Estructura y entorno

La declaración de BIC, que tiene que ser aprobada por el Consell de la Generalitat, supone la máxima protección para un monumento, y, desde el punto de vista legal, afecta no solo a la estructura definida, que en este caso es la propia iglesia, su singular claustro y el campanario, sino también el entorno más inmediato. Porque la norma fija que un BIC no se tiene que preservar como una isla, sino que también hay que respetar y el conjunto de la imagen que traslada al exterior.

En ese sentido, la alcaldesa de la ciudad, Diana Morant, que anunció ayer la apertura del proceso administrativo, indicó que el ayuntamiento abordará actuaciones urbanísticas que permitan realzar la estructura, y añadió que, además del «prestigio» que para el Grau y Gandia supondría la culminación del proceso, el templo también se podría acoger, a partir de entonces, a ayudas económicas de administraciones que solo se destinan al catálogo de los BIC.
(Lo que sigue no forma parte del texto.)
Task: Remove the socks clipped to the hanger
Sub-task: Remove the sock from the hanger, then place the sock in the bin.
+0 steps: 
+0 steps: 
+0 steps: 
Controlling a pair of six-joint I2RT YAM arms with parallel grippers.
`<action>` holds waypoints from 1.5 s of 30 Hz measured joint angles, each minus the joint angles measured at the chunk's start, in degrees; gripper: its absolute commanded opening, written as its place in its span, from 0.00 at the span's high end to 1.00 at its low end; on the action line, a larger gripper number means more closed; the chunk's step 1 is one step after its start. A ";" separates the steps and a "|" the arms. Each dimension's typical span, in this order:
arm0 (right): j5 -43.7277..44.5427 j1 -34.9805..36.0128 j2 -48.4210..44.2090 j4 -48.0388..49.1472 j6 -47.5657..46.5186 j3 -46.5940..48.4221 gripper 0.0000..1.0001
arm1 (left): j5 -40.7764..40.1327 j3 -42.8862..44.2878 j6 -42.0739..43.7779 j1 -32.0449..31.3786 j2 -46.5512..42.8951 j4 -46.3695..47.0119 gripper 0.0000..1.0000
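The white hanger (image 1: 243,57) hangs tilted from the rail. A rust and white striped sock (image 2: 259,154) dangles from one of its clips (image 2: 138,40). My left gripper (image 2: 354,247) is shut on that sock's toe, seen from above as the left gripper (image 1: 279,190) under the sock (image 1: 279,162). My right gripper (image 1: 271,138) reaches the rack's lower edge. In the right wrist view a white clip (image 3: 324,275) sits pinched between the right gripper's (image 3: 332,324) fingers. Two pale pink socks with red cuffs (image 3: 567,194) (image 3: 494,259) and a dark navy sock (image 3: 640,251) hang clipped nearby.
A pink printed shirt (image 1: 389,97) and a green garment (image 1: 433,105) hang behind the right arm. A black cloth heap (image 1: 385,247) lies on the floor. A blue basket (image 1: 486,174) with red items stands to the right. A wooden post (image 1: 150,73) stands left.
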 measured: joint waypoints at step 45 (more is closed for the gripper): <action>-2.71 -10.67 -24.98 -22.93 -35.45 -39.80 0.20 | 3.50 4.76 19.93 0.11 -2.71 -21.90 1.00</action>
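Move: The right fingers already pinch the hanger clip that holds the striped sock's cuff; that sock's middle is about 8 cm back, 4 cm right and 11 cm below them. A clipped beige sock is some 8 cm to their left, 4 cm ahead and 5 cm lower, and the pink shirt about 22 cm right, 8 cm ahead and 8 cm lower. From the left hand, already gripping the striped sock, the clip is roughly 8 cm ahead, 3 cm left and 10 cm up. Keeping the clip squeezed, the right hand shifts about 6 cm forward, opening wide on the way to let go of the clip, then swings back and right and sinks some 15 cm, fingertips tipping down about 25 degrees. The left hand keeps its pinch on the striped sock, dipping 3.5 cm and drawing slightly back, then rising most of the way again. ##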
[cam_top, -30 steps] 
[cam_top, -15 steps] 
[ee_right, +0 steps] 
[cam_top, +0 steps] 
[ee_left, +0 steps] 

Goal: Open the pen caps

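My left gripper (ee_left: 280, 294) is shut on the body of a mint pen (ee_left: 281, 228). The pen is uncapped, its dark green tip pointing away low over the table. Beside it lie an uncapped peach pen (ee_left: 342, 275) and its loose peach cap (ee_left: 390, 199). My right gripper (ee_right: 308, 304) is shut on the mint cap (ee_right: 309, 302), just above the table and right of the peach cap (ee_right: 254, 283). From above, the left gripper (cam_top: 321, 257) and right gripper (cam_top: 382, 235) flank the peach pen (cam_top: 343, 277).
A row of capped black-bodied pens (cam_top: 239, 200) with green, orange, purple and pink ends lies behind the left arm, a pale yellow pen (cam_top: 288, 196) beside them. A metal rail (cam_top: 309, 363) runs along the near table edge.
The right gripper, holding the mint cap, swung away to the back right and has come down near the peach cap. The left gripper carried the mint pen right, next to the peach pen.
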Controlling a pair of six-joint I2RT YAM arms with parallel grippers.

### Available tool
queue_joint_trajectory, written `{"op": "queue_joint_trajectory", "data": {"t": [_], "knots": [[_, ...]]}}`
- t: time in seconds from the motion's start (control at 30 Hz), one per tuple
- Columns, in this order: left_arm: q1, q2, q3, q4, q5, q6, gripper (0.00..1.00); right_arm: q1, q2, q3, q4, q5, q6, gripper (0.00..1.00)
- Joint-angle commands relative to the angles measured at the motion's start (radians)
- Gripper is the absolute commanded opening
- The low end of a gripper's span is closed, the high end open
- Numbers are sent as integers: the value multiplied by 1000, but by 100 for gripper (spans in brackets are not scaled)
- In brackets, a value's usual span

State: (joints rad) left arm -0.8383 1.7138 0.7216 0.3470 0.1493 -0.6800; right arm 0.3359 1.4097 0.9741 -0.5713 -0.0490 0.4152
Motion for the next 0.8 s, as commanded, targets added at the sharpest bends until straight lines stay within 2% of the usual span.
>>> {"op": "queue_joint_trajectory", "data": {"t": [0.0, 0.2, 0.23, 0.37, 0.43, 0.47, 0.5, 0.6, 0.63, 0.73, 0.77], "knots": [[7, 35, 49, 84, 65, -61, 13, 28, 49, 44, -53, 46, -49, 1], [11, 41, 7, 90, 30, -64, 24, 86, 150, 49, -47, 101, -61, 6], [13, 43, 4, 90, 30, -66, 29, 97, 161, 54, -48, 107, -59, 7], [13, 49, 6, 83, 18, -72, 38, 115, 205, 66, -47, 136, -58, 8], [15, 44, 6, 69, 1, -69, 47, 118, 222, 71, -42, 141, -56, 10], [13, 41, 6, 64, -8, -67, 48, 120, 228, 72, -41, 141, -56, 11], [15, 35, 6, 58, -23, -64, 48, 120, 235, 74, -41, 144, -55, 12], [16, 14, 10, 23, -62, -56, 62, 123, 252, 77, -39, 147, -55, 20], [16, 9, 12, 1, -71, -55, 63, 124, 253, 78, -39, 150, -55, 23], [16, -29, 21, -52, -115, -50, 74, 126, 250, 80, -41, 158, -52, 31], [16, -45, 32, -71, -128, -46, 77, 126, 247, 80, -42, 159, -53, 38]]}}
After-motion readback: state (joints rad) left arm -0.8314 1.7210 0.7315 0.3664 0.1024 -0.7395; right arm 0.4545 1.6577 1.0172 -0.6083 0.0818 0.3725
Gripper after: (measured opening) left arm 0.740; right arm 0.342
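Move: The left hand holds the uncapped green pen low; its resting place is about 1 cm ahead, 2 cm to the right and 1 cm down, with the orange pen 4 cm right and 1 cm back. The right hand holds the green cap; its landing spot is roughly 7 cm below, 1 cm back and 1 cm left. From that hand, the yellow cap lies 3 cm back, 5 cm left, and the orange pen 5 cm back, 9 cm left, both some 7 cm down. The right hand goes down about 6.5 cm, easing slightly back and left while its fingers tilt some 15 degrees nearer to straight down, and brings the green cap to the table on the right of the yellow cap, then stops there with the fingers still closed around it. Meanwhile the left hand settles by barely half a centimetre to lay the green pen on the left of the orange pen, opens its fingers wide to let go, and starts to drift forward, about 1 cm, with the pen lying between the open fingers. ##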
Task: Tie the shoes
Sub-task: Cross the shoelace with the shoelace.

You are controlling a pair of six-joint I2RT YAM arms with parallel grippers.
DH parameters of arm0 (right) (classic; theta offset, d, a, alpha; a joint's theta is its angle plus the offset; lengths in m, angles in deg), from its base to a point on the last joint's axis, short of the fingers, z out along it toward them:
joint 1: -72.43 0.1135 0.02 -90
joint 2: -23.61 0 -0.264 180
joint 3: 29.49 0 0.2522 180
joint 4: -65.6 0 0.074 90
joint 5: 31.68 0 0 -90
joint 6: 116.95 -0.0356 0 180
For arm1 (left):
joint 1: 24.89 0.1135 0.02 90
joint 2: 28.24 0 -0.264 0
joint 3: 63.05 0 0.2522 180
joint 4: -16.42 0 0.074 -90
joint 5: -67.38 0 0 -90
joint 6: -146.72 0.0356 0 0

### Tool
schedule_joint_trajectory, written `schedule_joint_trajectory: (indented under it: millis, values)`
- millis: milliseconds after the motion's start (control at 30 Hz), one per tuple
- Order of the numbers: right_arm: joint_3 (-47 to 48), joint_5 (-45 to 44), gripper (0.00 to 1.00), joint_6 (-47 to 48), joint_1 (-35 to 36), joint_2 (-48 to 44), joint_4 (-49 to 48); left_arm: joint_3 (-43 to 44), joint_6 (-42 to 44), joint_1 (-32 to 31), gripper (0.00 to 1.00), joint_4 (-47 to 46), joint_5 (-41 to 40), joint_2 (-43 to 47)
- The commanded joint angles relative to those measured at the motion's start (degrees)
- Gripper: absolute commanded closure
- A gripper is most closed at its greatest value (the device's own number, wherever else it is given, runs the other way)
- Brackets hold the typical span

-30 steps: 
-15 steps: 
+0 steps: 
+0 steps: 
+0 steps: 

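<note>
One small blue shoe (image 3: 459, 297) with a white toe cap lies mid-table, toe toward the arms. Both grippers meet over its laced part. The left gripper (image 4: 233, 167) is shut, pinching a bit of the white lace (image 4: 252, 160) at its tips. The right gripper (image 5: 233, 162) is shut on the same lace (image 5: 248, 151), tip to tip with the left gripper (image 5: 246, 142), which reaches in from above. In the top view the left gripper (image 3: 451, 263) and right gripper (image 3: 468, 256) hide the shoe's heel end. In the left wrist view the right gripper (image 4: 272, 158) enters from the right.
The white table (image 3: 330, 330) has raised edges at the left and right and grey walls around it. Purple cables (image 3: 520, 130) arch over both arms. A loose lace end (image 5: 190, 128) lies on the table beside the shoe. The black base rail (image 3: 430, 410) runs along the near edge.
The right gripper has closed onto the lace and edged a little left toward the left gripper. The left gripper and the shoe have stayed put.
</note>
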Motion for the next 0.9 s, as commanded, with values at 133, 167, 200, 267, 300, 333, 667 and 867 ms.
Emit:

Junto a Morant y al sacerdote Revert estuvieron en la presentación el concejal presidente de la Junta de Distrito del Grau, Miguel Ángel Picornell, y la delegada de Patrimonio, Alícia Izquierdo. Ambos mostraron su satisfacción por el expediente elevado al Consell de la Generalitat, que es quien tiene la potestad de aprobar el BIC que reforzaría a Gandia como una ciudad de patrimonio que, en este caso, recae en un elemento no histórico, sino en una modernidad de apenas 70 años.